PROBLEM DETAILS: Retype, word for word, the line holding "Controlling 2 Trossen" and each line after it down to the end of the data; pictures are not copied.
-------- PROVIDED DATA --------
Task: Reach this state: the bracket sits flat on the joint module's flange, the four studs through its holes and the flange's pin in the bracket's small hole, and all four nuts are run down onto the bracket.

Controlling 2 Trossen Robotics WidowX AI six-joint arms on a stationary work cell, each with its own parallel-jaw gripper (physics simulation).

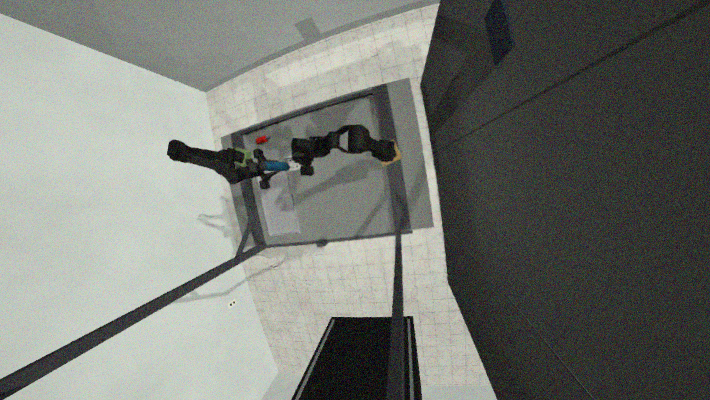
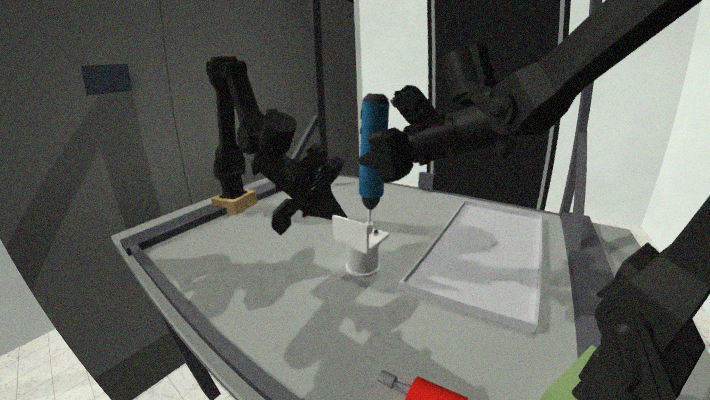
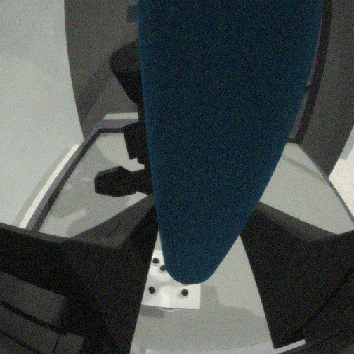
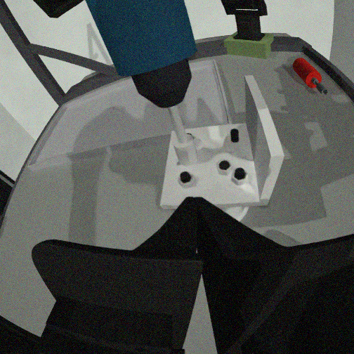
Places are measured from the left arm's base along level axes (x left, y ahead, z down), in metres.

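Pixels of known places: left gripper, fingertip midpoint: (image 1: 279,165) (image 2: 367,158); right gripper, fingertip midpoint: (image 1: 299,163); left arm's base, origin of the base link: (image 1: 239,157) (image 2: 614,399); right arm's base, origin of the base link: (image 1: 388,152) (image 2: 233,194).
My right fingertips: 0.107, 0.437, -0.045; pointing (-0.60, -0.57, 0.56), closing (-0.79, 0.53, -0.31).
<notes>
For each thing: its top centre in the pictures, then the offset to it from my right fingertips, as dx, dy, dz.
- round joint module, middle of its top: (image 2: 361,231) -0.012, -0.041, +0.008
- blue driver, middle of its top: (image 1: 263,165) -0.032, -0.044, -0.223
- shallow tray, middle of its top: (image 2: 490,241) (image 1: 276,201) -0.274, -0.114, +0.066
- red tool, middle of its top: (image 2: 420,386) (image 1: 262,138) +0.048, -0.310, +0.048
- green block, middle of its top: (image 2: 612,397) (image 1: 240,157) -0.107, -0.435, +0.045
- orange block, middle of its top: (image 2: 233,194) (image 1: 388,152) +0.208, +0.404, +0.042
The white bracket (image 2: 350,232) (image 3: 172,300) (image 4: 210,192) lies on the round joint module (image 2: 362,260), its upright wall standing. Nuts surround the front left stud (image 4: 185,177) and the front right stud (image 4: 239,173). A taller dark stud (image 4: 235,135) at the back right shows no nut. My left gripper (image 2: 372,160) (image 3: 198,202) is shut on the blue driver (image 1: 276,166) (image 4: 145,35), held upright. Its socket (image 4: 186,151) is at the plate's back left, partly hiding the stud there; contact is unclear. My right gripper (image 2: 345,216) (image 4: 192,204) is shut, empty, close beside the bracket.
A shallow tray (image 1: 282,220) (image 2: 510,290) lies beside the module. A red tool (image 1: 261,140) (image 2: 435,390) (image 4: 306,72) lies on the table. A green block (image 2: 565,375) (image 4: 247,47) and an orange block (image 1: 398,152) (image 2: 235,202) are at the arm bases.
</notes>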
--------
TASK RESPONSE:
Controlling 2 Trossen Robotics WidowX AI six-joint arms on a stationary work cell, each with its own parallel-jaw gripper (physics simulation).

Places are measured from the left arm's base along level axes (x left, y ahead, z down), in metres.

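Pixels of known places: left gripper, fingertip midpoint: (image 1: 279,165) (image 2: 367,158); right gripper, fingertip midpoint: (image 1: 299,163); left arm's base, origin of the base link: (image 1: 239,157) (image 2: 614,399); right arm's base, origin of the base link: (image 1: 388,152) (image 2: 233,194).
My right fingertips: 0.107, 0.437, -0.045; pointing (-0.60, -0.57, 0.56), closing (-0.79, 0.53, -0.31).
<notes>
For each thing: its top centre in the pictures, then the offset to it from my right fingertips, as dx, dy, dz.
- round joint module, middle of its top: (image 2: 361,231) -0.012, -0.041, +0.008
- blue driver, middle of its top: (image 1: 263,165) -0.032, -0.044, -0.223
- shallow tray, middle of its top: (image 2: 490,241) (image 1: 276,201) -0.274, -0.114, +0.066
- red tool, middle of its top: (image 2: 420,386) (image 1: 262,138) +0.048, -0.310, +0.048
- green block, middle of its top: (image 2: 612,397) (image 1: 240,157) -0.107, -0.435, +0.045
- orange block, middle of its top: (image 2: 233,194) (image 1: 388,152) +0.208, +0.404, +0.042
The white bracket (image 2: 350,232) (image 3: 172,300) (image 4: 210,192) lies on the round joint module (image 2: 362,260), its upright wall standing. Nuts surround the front left stud (image 4: 185,177) and the front right stud (image 4: 239,173). A taller dark stud (image 4: 235,135) at the back right shows no nut. My left gripper (image 2: 372,160) (image 3: 198,202) is shut on the blue driver (image 1: 276,166) (image 4: 145,35), held upright. Its socket (image 4: 186,151) is at the plate's back left, partly hiding the stud there; contact is unclear. My right gripper (image 2: 345,216) (image 4: 192,204) is shut, empty, close beside the bracket.
A shallow tray (image 1: 282,220) (image 2: 510,290) lies beside the module. A red tool (image 1: 261,140) (image 2: 435,390) (image 4: 306,72) lies on the table. A green block (image 2: 565,375) (image 4: 247,47) and an orange block (image 1: 398,152) (image 2: 235,202) are at the arm bases.
</notes>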

The answer has been fully written out.